Türkiye’nin artan ihracatla beraber düşük faizlerin esas alınarak denemekte olduğu yeni ekonomik modelin fayda getirip getirmeyeceğini göreceğiz.

O zamana kadar da asgari ücrete yapılan yüzde 50 gibi rekor zamlarla dar gelirlinin maaşlarının devlet tarafından sübvanse edileceğine yönelik iradeyi de olumlu buluyorum.

Fakat bu yaşanılanları sadece Türkiye ölçeğinde değerlendirirsek yanılmaktan öteye geçemeyiz.

Dünya Ekonomik Forumu Kurucusu ve Başkanı Klaus Schwab’ın Haziran 2020’de yazdığı yazıyı hatırlatmak isterim:

“Daha iyi bir sonuç elde edebilmek için dünyanın birlikte hareket etmesi, toplumlarımızı ve ekonomilerimizi, eğitimden toplum sözleşmelerine ve çalışma koşullarına tüm açılardan hızlıca yenilememiz gerekiyor. ABD’den Çin’e her ülkenin bu ortak eyleme katılması gerekiyor, petrol ve doğalgazdan teknolojiye her sektörün dönüşmesi gerekiyor. Kısacası kapitalizme büyük bir ‘reset atmamız’ gerekiyor.”

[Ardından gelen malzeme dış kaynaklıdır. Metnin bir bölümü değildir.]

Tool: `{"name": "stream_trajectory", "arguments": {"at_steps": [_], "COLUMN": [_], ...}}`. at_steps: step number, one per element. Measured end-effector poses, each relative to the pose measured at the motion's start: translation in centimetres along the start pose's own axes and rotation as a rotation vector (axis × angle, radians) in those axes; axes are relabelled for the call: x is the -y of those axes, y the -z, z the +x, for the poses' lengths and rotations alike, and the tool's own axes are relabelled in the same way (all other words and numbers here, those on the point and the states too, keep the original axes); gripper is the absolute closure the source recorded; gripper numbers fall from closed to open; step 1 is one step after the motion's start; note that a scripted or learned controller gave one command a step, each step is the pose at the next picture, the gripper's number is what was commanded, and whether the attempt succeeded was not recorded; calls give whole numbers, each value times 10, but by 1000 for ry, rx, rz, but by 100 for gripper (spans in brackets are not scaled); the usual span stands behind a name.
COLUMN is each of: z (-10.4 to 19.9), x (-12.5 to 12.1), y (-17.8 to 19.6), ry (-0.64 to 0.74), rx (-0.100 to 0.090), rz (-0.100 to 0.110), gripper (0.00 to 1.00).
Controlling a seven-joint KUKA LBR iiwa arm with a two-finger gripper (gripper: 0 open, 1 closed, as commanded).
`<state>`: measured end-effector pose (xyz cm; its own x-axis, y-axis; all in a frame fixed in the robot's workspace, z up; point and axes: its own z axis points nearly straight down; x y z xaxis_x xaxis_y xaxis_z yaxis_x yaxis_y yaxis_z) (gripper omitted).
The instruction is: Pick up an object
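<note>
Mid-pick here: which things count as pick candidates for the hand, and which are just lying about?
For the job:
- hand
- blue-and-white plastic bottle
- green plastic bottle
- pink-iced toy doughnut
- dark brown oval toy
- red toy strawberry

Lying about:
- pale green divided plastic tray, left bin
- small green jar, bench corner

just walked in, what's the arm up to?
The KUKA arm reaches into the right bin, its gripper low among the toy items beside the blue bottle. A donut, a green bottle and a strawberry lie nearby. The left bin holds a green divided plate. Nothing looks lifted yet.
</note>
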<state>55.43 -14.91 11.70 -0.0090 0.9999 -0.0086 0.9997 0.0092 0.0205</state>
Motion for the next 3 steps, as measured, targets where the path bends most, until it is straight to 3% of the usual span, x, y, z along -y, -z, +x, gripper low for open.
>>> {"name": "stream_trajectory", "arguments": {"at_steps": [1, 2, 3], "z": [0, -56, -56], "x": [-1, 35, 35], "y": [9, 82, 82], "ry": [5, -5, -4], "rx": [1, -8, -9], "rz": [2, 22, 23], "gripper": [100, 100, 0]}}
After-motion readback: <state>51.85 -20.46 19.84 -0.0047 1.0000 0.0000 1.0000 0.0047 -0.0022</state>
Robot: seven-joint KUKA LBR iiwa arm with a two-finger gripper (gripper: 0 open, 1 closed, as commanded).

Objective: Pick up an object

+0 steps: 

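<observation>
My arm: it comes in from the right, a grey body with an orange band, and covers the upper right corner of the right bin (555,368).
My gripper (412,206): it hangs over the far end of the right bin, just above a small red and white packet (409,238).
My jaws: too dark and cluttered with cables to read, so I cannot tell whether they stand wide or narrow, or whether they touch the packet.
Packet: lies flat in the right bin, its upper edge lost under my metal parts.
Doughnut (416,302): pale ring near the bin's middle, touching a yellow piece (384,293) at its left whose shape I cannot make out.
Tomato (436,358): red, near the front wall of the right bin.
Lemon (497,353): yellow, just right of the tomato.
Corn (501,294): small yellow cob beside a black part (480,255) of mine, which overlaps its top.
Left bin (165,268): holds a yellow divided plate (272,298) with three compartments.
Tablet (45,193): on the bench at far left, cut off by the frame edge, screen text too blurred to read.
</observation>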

Daha salgın yeni başlamışken yazmış olduğu bu yazıda ABD’de yaşayan her dört kişiden birinin işsizlik başvurusunda bulunduğunu belirten Schwab şöyle devam ediyor:

“Büyük Reset gündeminde üç ana başlık var. İlk unsur, pazarı daha adaletli bir yere dönüştürmek. Bu bağlamda hükümetlerin (örneğin vergi, mevzuat ve mali politikalarda) koordinasyonu iyileştirmesi, ticaret anlaşmalarını güncellemesi ve bir “paydaş ekonomisi” için koşulları yaratması gerekiyor. Vergi matrahlarının düştüğü ve kamu borcunun arttığı bu dönemde hükümetlerin elinde bunu gerçekleştirmek için çok güçlü bir teşvik var.”

Dolayısıyla durum sadece Türkiye ekonomisinin göstergeleriyle konuşulacak bir mesele değil.

Gelgelelim, TÜSİAD’ın dediği gibi “genel kabul görmüş iktisat bilimi kurallarına hızlıca dönülmeli” çağrısının da bir anlamı yok.

Çünkü o “genel kabul görmüş iktisat biliminin kurallarının” er ya da geç yıkılacağını Schwab ifade ediyor.

Not: Başlı başına bir köşe yazısı yazmaya değmez. Yıllardır ekran önünde “gazeteci” diye pazarlanan şahsın sınıfsal kibrinin kamera arkasında nerelere varabileceğini gördünüz. Bundan sonra bir basın emekçisini tokatlayan o şahsı televizyona çıkartanlar ondan daha acınası durumdadır.